## Records provided
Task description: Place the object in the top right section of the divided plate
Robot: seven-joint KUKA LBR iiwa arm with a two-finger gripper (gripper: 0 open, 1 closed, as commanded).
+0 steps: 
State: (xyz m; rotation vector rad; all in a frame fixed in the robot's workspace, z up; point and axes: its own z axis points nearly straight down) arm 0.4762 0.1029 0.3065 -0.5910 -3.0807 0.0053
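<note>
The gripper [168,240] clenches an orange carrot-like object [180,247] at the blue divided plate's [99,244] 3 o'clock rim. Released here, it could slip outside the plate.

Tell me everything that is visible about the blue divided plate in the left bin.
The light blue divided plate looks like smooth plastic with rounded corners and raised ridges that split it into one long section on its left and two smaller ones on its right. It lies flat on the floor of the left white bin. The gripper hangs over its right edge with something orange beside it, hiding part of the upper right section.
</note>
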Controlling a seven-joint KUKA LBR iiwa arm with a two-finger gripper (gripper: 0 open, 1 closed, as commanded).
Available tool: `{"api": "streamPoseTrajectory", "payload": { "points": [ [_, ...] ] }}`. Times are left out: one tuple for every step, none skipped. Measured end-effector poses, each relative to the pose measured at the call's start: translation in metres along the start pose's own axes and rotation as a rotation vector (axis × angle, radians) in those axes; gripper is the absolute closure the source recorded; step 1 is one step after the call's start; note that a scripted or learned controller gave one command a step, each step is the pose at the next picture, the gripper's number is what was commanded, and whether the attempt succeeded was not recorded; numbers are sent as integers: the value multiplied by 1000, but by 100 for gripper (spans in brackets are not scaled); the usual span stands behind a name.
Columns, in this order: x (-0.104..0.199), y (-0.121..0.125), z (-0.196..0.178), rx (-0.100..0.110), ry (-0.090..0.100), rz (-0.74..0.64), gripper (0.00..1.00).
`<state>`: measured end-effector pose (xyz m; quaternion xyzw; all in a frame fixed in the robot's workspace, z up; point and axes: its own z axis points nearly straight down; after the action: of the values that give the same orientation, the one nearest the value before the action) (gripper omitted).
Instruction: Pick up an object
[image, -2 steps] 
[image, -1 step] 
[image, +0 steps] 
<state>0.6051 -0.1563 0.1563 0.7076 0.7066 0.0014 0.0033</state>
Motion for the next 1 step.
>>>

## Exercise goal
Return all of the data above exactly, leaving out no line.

## Expected answer
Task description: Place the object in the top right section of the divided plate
Robot: seven-joint KUKA LBR iiwa arm with a two-finger gripper (gripper: 0 open, 1 closed, as commanded).
+0 steps: 
State: (xyz m; rotation vector rad; all in a frame fixed in the robot's workspace, z up; point and axes: its own z axis points nearly straight down) arm 0.4762 0.1029 0.3065 -0.5910 -3.0807 0.0053
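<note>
The gripper [168,240] clenches an orange carrot-like object [180,247] at the blue divided plate's [99,244] 3 o'clock rim. Released here, it could slip outside the plate.

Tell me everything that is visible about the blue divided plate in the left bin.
The light blue divided plate looks like smooth plastic with rounded corners and raised ridges that split it into one long section on its left and two smaller ones on its right. It lies flat on the floor of the left white bin. The gripper hangs over its right edge with something orange beside it, hiding part of the upper right section.
</note>
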Controlling a seven-joint KUKA LBR iiwa arm with a two-finger gripper (gripper: 0 open, 1 closed, as commanded).
Available tool: `{"api": "streamPoseTrajectory", "payload": { "points": [ [_, ...] ] }}`. Times are left out: one tuple for every step, none skipped. Measured end-effector poses, each relative to the pose measured at the call's start: translation in metres along the start pose's own axes and rotation as a rotation vector (axis × angle, radians) in those axes; gripper is the absolute closure the source recorded; step 1 is one step after the call's start; note that a scripted or learned controller gave one command a step, each step is the pose at the next picture, the gripper's number is what was commanded, and whether the attempt succeeded was not recorded; numbers are sent as integers: the value multiplied by 1000, but by 100 for gripper (spans in brackets are not scaled); the usual span stands behind a name.
Columns, in this order: x (-0.104..0.199), y (-0.121..0.125), z (-0.196..0.178), rx (-0.100..0.110), ry (-0.090..0.100), rz (-0.74..0.64), gripper (0.00..1.00).
`<state>`: measured end-effector pose (xyz m; quaternion xyzw; all in a frame fixed in the robot's workspace, z up; point and axes: its own z axis points nearly straight down; after the action: of the values that give the same orientation, the one nearest the value before the action) (gripper omitted).
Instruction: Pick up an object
[image, -2 steps] 
[image, -1 step] 
[image, +0 steps] 
<state>0.6051 -0.1563 0.1563 0.7076 0.7066 0.0014 0.0033</state>
Motion for the next 1 step.
>>>

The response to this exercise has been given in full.